*Problem description*
In the data below, find every line with the string "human" and pull it out.

[Collected data]
◆ ◆ ◆ ◆
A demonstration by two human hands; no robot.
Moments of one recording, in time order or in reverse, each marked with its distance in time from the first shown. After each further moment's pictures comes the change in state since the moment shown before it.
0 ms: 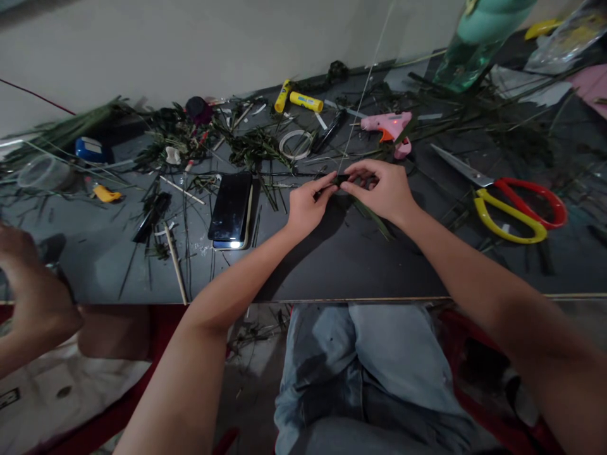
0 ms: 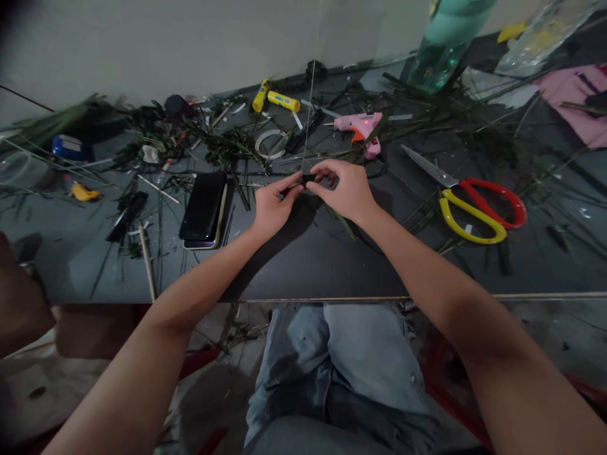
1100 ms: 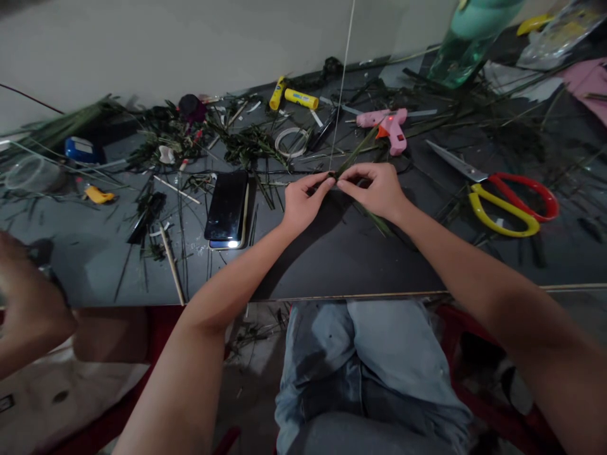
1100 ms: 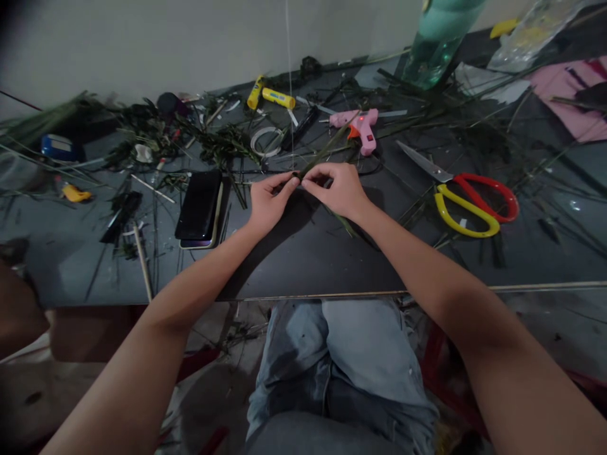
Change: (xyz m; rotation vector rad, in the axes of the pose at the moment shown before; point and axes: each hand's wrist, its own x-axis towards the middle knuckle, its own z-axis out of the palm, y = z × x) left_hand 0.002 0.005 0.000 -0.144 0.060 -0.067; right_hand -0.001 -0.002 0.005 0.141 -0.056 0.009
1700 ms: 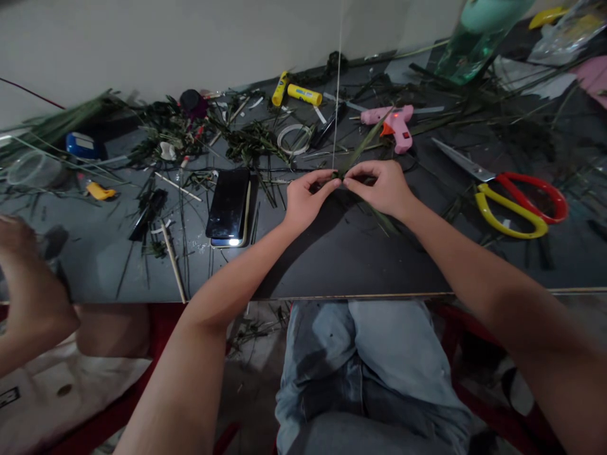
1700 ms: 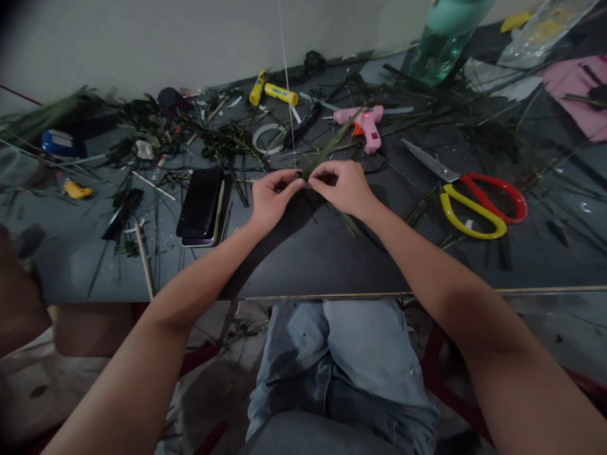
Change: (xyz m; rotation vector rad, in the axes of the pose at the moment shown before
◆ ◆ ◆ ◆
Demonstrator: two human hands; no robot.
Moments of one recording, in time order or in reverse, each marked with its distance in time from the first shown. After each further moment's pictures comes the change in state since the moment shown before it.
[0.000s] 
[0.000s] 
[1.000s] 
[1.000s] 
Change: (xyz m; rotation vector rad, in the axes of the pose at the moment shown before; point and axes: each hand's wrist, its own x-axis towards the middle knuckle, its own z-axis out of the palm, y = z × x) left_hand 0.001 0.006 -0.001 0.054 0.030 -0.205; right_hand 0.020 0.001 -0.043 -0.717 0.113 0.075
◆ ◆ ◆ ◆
*Solution to the problem*
A demonstration by two human hands; no robot.
Demonstrator: two human hands; no robot.

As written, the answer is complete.